In my heart, I was a feminist when feminism was a dirty word. I strove to raise my daughters to be strong, independent women, fearless women who would take on the world without fear. I wanted them to be all they wanted to be and live life without regrets. But I didn’t know how to be truly independent – that independence was finding myself, being true to myself, being confident in myself, loving myself. I only knew that I wanted more for them, as women, than I had.
The focus of my daughter’s recent blog was social justice and the power that we have to effect action and change. I have spent the better portion of my life, and am still very active, in the pursuit of social justice and change. But, I believe, with every fibre of my being, that we cannot effectively advocate for others unless the true spirit of feminism burns within us. I believe a feminist is a Goddess and a Warrior.

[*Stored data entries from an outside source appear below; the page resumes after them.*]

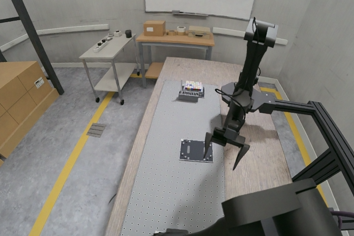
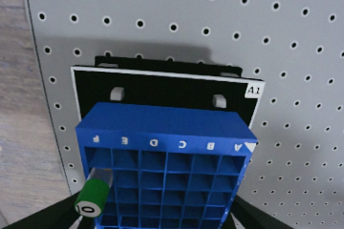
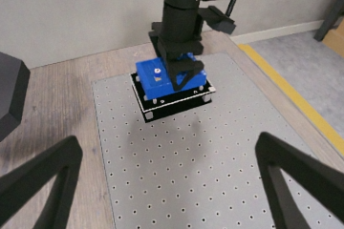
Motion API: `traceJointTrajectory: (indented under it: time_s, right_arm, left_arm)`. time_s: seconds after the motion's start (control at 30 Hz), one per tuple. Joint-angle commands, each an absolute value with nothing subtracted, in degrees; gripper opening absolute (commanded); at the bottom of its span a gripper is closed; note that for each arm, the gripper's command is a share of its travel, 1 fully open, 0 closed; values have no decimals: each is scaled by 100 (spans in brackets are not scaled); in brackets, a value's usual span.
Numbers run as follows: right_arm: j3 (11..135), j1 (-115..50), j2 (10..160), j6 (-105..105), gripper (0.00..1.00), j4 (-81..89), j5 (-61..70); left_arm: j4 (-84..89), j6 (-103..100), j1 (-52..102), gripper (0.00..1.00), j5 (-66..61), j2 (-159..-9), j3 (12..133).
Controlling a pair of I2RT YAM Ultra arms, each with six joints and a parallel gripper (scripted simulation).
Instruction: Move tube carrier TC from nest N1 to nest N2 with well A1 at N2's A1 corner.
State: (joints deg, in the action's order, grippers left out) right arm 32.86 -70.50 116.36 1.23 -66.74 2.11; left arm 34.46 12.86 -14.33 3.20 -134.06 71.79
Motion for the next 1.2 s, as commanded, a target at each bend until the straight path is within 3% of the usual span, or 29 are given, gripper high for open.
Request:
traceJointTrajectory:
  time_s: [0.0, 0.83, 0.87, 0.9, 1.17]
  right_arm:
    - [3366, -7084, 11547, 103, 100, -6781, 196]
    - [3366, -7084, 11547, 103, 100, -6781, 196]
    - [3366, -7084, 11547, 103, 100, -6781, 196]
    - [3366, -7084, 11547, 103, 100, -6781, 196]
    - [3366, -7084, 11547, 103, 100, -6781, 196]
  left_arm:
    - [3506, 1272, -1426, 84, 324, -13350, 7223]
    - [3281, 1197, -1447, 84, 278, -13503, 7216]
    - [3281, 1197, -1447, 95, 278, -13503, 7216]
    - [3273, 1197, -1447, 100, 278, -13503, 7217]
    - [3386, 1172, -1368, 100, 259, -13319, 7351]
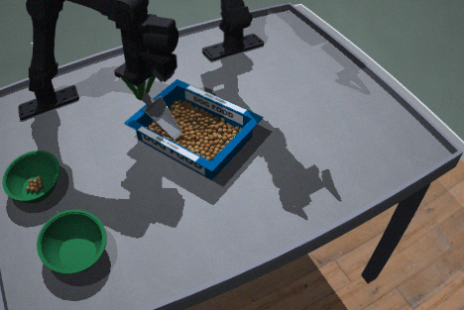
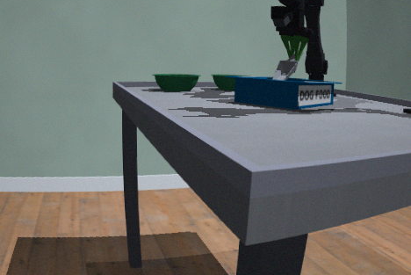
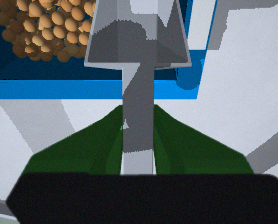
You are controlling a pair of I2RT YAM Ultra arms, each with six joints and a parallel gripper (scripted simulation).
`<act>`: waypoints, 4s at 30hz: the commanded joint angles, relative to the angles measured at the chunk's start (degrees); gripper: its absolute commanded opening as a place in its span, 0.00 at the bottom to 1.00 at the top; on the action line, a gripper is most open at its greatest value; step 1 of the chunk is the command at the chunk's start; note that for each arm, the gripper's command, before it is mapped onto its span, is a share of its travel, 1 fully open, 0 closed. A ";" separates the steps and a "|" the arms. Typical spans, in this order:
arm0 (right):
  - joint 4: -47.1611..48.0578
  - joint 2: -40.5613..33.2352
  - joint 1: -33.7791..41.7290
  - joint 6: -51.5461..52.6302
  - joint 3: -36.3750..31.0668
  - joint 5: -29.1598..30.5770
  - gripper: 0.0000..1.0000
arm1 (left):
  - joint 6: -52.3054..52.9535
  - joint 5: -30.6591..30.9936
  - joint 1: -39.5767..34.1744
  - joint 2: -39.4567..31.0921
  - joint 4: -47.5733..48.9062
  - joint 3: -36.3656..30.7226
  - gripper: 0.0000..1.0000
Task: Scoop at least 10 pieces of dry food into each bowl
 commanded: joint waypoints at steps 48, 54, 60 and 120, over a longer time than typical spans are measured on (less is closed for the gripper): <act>5.86 -3.45 0.64 0.19 -4.55 0.41 0.00 | -0.01 0.01 -0.01 -0.79 1.13 1.22 1.00; 6.17 -0.79 0.01 -0.20 -4.17 0.42 0.00 | -0.01 0.01 -0.01 -0.79 1.13 1.22 1.00; 6.22 0.47 -0.56 -0.35 -3.36 0.43 0.00 | -0.01 0.01 -0.01 -0.79 1.13 1.22 1.00; 2.95 -4.44 1.17 1.10 -4.91 0.07 0.00 | -0.01 0.01 -0.01 -0.79 1.13 1.22 1.00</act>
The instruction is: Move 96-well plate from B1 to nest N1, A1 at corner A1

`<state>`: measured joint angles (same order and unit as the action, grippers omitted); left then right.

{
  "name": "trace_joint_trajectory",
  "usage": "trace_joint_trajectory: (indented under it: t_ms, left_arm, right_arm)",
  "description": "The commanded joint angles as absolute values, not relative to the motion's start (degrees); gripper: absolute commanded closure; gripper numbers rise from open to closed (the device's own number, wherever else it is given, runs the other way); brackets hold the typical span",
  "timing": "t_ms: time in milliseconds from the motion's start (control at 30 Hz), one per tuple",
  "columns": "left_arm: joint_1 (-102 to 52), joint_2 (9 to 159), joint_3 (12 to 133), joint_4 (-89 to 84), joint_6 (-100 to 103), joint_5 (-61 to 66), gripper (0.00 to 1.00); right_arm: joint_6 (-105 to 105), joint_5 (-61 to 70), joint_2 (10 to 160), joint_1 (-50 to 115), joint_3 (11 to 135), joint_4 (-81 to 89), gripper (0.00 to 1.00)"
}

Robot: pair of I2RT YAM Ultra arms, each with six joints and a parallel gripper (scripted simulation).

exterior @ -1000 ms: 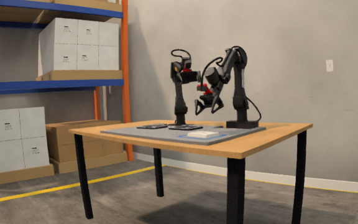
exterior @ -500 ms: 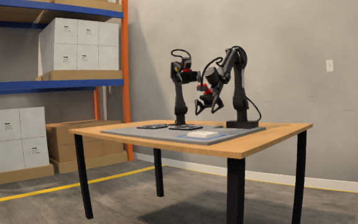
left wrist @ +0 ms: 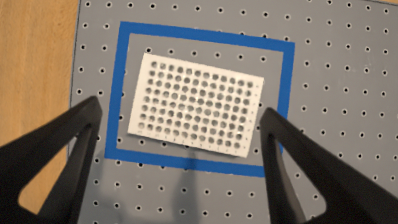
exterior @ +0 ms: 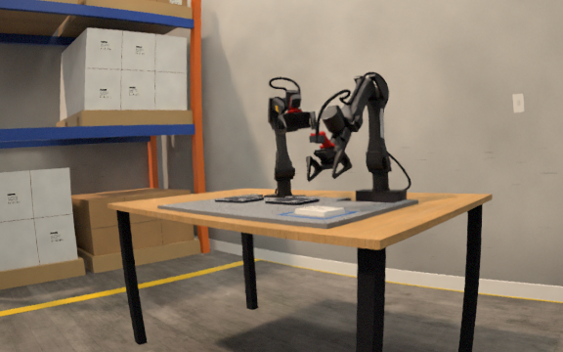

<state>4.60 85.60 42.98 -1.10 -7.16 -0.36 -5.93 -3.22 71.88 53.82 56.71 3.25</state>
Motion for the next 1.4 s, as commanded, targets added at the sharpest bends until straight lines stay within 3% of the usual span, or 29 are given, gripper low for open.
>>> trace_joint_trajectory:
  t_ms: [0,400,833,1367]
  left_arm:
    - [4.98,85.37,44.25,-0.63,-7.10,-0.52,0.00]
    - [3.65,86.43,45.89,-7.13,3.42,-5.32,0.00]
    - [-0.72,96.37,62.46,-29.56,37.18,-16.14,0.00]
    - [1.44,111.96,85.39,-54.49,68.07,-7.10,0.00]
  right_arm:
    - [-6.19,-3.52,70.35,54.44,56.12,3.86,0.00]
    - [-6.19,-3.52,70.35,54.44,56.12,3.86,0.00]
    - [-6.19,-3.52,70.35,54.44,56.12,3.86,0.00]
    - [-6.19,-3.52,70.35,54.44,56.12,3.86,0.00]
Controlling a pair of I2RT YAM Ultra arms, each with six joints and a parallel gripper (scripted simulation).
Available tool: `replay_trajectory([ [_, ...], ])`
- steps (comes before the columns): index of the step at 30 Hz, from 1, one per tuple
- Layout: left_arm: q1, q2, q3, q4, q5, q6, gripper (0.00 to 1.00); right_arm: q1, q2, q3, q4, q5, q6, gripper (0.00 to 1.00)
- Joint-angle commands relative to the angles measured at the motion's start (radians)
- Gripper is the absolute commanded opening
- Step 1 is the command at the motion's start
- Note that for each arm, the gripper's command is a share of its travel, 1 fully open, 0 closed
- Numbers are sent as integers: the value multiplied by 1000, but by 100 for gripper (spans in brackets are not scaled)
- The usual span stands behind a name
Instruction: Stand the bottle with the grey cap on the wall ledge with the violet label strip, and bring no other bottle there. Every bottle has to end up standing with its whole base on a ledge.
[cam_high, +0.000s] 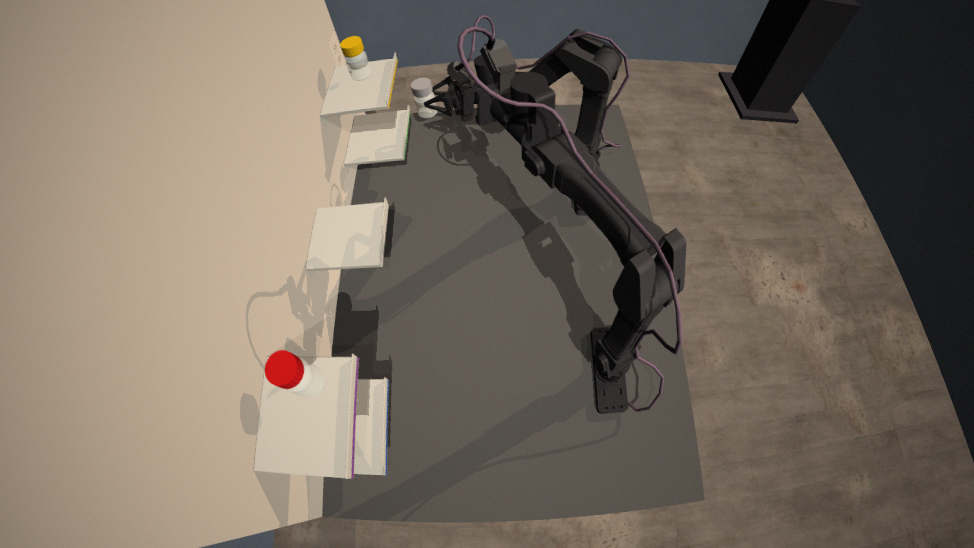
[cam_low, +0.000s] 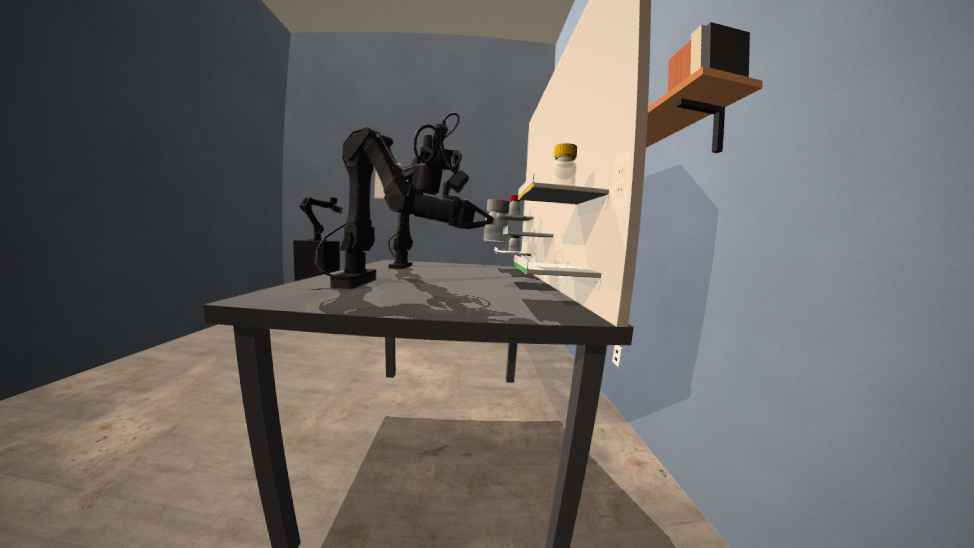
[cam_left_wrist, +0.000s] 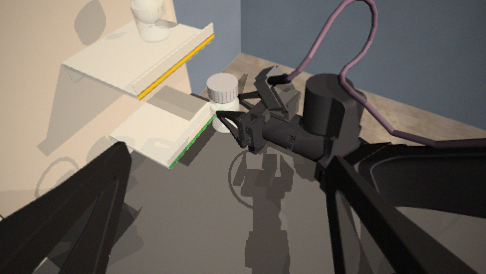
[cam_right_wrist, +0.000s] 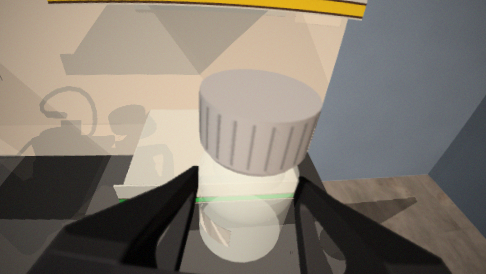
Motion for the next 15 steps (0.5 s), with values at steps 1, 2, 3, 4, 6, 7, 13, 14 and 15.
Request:
replay_trajectory([
  [1,10,-6,16,-10,-12,-10,100,-1,-39,-5,56,-12,-6,50],
  [2,18,-16,12,-8,-13,-12,100,-1,-39,-5,56,-12,-6,50],
  [3,34,-29,-7,-7,-15,-16,100,-1,-39,-5,56,-12,-6,50],
  [4,34,-29,-7,-7,-15,-16,100,-1,-39,-5,56,-12,-6,50],
  [6,50,-38,-16,-5,-16,-18,100,-1,-31,4,44,-4,-2,50],
  [7,74,-52,-29,-3,-19,-22,100,-1,-31,4,44,-4,-2,50],
  [13,277,-180,-155,23,-45,-43,100,-1,-31,4,44,-4,-2,50],
  [14,319,-206,-180,26,-44,-46,100,-1,-31,4,44,-4,-2,50],
  [15,364,-232,-206,29,-41,-50,100,-1,-31,4,44,-4,-2,50],
])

As I have already stated, I have spent a major portion of my life advocating for those marginalized members of our society, but, in retrospect, I was not coming from a point of inner strength and confidence – I was doing it because I felt a moral obligation to help those less fortunate than myself. Helping others filled a void in my life and helped me justify my existence.
I am not saying that activism for self-serving purposes negates the accomplishments. I am saying, for me, being a feminist is not feeling the need to justify your place in this world. Being a Goddess and a Warrior means moving through this world with compassion, with courage, and great love for yourself and your fellow (wo)man.
Justice will surely follow.
My journey, over the past sixty-seven years, has been challenging and the flame, for most of those years, has been weak, but now it burns brightly and today I am a Goddess and a Warrior.